Exercise instructions » A faithful copy of the listing below is needed, with its pictures left out.
:: Data block
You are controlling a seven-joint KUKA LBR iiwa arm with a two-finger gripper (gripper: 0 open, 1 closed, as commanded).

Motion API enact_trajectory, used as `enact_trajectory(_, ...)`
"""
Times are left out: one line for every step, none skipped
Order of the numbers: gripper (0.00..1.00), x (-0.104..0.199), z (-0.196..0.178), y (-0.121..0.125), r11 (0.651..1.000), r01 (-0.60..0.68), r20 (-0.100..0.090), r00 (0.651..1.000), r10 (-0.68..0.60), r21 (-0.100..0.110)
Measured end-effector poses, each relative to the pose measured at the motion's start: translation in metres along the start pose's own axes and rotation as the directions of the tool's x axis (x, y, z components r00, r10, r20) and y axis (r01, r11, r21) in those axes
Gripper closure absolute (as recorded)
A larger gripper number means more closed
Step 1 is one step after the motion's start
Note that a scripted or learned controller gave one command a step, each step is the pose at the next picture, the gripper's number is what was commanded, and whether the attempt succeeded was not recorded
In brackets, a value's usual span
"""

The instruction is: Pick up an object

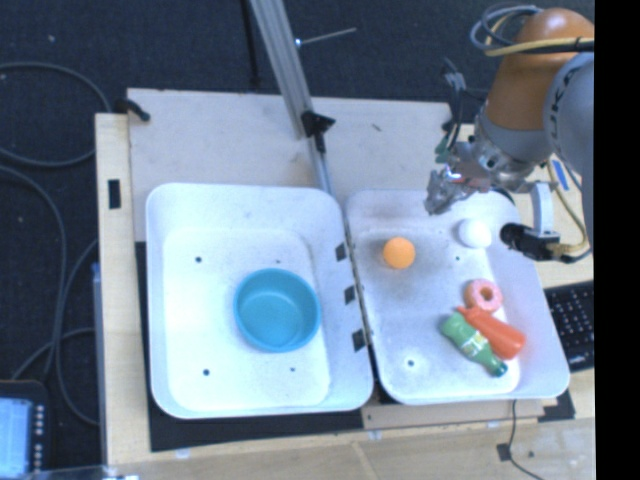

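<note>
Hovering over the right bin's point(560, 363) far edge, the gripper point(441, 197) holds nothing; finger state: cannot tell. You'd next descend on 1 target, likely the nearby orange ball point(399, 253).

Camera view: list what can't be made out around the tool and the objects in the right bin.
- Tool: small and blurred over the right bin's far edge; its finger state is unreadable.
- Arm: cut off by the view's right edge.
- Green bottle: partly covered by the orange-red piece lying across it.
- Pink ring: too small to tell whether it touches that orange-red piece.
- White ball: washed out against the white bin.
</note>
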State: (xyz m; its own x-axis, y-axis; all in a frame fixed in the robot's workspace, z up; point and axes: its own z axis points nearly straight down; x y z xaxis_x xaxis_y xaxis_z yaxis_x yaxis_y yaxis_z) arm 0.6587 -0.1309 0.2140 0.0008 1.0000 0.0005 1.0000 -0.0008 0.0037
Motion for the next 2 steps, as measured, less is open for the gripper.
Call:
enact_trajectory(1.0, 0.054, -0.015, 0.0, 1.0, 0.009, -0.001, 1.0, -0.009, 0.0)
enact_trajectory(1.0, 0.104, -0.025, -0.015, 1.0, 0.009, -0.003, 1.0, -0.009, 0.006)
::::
Final answer »
You are controlling a seven-joint KUKA LBR iiwa arm with a two-finger gripper (gripper: 0 open, 1 closed, as commanded).

Motion API enact_trajectory, used as `enact_trajectory(_, ...)`
"""
Times are left out: one line for every step, none skipped
Order of the numbers: gripper (0.00..1.00), x (-0.104..0.199), z (-0.196..0.178), y (-0.121..0.125), r11 (0.651..1.000), r01 (-0.60..0.68), r20 (-0.100..0.090), r00 (0.651..1.000), r10 (-0.68..0.60), r21 (-0.100..0.110)
Measured end-effector poses, each relative to the pose measured at the motion's start: translation in metres along the start pose's own axes and rotation as the directions of the tool's x axis (x, y, z components r00, r10, r20) and y axis (r01, r11, r21) in those axes
Gripper closure absolute (as recorded)
A larger gripper number means more closed
Step 1 is one step after the motion's start
Note that a scripted or learned controller gave one command a step, each step is the pose at the next picture, the gripper's number is what was commanded, and whether the attempt succeeded was not recorded
In brackets, a value's usual span
"""

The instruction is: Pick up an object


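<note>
Hovering over the right bin's point(560, 363) far edge, the gripper point(441, 197) holds nothing; finger state: cannot tell. You'd next descend on 1 target, likely the nearby orange ball point(399, 253).

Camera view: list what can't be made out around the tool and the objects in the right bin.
- Tool: small and blurred over the right bin's far edge; its finger state is unreadable.
- Arm: cut off by the view's right edge.
- Green bottle: partly covered by the orange-red piece lying across it.
- Pink ring: too small to tell whether it touches that orange-red piece.
- White ball: washed out against the white bin.
</note>
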State: (xyz m; its own x-axis, y-axis; all in a frame fixed in the robot's workspace, z up; point and axes: its own z axis points nearly straight down; x y z xaxis_x xaxis_y xaxis_z yaxis_x yaxis_y yaxis_z) arm 0.6587 -0.1309 0.2140 0.0008 1.0000 0.0005 1.0000 -0.0008 0.0037
Motion for the next 2 steps, as measured, less is open for the gripper.
Call:
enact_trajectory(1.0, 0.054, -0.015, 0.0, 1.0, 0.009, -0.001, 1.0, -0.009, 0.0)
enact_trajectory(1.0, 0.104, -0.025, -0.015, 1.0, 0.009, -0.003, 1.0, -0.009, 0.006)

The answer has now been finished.